Coulomb's Law describes the force between two point charges. In a vacuum, the force is given by:
```
F = k * q1 * q2 / r^2
```
where:
* F is the electrostatic force
* k is Coulomb's constant (approximately 8.98755 × 10^9 N⋅m^2/C^2)
* q1 and q2 are the magnitudes of the charges
* r is the distance between the charges
When a medium (like air, water, or a dielectric material) is present between the charges, the force between them is modified. The reason is that the medium's constituent particles (atoms or molecules) can be polarized by the electric field of the charges. This polarization creates an opposing electric field within the medium, which effectively reduces the net electric field experienced by the charges.
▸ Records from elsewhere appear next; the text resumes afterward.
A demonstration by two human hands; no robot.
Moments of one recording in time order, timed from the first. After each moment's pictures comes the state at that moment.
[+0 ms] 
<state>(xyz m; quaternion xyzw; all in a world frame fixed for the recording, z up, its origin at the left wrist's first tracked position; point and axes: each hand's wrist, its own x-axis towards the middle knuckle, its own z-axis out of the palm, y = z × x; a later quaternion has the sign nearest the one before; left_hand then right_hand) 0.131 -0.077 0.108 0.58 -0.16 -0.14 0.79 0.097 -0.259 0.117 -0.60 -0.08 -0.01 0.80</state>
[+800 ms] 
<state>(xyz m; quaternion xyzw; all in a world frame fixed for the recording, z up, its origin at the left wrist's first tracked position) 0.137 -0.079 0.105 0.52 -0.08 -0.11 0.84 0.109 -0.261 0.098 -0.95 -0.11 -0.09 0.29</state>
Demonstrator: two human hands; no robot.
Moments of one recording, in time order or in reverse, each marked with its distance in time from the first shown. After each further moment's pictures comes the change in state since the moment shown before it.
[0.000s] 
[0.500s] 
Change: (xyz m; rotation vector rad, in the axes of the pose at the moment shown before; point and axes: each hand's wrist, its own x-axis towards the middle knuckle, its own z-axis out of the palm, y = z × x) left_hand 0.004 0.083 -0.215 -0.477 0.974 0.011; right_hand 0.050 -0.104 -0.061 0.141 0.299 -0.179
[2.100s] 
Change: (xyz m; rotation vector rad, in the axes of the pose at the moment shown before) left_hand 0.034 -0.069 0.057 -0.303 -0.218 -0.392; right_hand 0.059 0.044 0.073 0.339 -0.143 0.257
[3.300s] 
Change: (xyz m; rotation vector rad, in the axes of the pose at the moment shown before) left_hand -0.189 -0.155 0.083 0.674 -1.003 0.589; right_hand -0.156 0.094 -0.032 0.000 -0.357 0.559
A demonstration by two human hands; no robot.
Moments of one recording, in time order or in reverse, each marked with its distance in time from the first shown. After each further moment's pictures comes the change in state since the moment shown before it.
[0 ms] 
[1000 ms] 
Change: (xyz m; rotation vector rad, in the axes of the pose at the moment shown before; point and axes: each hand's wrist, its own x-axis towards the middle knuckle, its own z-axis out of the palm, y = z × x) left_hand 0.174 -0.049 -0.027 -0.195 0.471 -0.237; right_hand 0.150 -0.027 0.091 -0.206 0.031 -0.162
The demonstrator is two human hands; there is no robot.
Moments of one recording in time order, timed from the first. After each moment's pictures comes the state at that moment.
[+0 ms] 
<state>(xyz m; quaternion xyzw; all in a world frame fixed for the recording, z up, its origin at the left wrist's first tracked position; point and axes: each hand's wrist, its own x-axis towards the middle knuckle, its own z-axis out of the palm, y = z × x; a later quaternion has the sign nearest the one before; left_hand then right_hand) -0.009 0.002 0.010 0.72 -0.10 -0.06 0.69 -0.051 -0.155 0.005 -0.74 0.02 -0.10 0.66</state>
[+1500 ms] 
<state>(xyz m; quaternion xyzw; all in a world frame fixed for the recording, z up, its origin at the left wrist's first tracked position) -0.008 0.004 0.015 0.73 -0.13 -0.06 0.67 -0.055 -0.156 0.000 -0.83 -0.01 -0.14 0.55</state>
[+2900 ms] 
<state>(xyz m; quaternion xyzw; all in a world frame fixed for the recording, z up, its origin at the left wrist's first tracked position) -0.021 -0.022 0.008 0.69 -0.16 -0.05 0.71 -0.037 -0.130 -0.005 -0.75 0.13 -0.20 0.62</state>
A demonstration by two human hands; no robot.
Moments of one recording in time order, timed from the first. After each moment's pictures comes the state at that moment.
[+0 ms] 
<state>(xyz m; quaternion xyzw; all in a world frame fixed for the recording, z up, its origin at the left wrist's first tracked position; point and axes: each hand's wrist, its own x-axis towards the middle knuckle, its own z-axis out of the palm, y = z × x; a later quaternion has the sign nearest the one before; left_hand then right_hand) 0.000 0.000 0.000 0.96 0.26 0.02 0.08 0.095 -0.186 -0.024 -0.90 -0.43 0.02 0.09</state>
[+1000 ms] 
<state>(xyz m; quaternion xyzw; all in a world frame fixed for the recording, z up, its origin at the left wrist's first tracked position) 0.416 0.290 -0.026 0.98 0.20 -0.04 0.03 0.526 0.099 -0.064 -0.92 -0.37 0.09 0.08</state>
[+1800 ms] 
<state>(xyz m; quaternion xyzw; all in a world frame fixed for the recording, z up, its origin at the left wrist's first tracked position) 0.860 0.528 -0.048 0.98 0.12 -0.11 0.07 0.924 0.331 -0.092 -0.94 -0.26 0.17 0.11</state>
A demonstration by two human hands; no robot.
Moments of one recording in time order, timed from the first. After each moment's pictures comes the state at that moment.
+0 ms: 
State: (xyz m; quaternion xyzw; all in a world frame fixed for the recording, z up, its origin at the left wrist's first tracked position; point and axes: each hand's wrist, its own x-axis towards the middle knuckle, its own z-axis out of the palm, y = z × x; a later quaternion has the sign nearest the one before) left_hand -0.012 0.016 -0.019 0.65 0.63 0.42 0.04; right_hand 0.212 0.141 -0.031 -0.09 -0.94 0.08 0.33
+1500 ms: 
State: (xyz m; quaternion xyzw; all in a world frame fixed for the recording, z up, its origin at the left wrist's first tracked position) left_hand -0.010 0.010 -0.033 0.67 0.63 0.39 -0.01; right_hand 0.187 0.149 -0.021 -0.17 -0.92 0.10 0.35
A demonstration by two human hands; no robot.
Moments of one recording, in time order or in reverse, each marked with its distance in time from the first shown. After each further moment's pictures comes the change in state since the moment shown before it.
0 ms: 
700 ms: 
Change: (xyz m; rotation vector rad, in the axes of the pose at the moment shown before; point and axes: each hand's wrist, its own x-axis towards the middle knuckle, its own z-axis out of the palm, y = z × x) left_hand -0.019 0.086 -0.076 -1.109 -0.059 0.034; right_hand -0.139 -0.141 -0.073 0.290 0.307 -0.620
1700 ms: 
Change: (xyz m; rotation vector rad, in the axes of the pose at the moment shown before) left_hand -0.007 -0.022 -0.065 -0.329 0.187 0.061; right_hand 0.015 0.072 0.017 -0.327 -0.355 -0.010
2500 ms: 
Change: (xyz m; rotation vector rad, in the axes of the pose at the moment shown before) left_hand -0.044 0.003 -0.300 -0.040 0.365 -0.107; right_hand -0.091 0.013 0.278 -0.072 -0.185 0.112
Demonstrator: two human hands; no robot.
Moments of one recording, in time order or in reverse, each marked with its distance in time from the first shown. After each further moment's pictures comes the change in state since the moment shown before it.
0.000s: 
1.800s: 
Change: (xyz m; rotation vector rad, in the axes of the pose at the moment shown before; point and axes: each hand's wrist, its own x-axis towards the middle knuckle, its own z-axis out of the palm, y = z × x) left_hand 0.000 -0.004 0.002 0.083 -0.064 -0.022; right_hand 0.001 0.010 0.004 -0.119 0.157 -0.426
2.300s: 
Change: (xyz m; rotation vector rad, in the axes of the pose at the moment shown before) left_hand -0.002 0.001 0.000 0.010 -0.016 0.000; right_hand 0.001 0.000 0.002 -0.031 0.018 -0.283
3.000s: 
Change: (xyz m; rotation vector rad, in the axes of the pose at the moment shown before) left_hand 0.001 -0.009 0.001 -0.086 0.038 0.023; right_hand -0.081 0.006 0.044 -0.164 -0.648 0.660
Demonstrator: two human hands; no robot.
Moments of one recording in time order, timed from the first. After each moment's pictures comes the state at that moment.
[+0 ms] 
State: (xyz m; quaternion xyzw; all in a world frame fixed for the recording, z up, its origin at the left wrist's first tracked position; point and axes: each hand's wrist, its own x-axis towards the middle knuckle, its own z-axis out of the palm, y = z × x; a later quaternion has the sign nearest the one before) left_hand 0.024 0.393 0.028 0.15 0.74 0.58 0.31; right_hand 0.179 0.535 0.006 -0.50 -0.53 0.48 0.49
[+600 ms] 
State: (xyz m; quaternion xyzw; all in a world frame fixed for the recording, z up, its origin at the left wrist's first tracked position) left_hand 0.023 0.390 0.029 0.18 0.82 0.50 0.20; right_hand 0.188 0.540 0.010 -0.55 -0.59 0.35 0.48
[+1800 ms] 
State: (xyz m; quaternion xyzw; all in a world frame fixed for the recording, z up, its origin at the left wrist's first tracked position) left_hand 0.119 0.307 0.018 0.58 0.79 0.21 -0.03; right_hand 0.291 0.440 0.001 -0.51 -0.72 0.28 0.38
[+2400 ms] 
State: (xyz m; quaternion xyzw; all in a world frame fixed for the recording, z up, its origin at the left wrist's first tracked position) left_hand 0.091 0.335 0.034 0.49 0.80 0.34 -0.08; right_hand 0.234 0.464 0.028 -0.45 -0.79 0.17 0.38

The effect of the medium is captured by a quantity called the permittivity (ε). It's a measure of how easily a medium can be polarized. The permittivity of vacuum is denoted as ε₀ (approximately 8.854187817... × 10^-12 F/m).
The modified Coulomb's Law in a medium is:
```
F = k * q1 * q2 / (ε * r^2)
```
Key Points:
* Higher permittivity means a weaker force: The force between charges decreases as the permittivity of the medium increases.
* Dielectric constant: The relative permittivity (ε_r) is the ratio of the permittivity of the medium to the permittivity of vacuum (ε_r = ε / ε₀). This dimensionless quantity tells us how much stronger or weaker the force is compared to the force in a vacuum.
* Common examples:
* Air has a relative permittivity of about 1.00059, meaning the force is almost the same as in a vacuum.
* Water has a relative permittivity of about 80, so the force between charges in water is significantly reduced.
In summary, the presence of a medium between charges affects the force between them by reducing it. This effect is quantified by the permittivity of the medium, which reflects its ability to be polarized.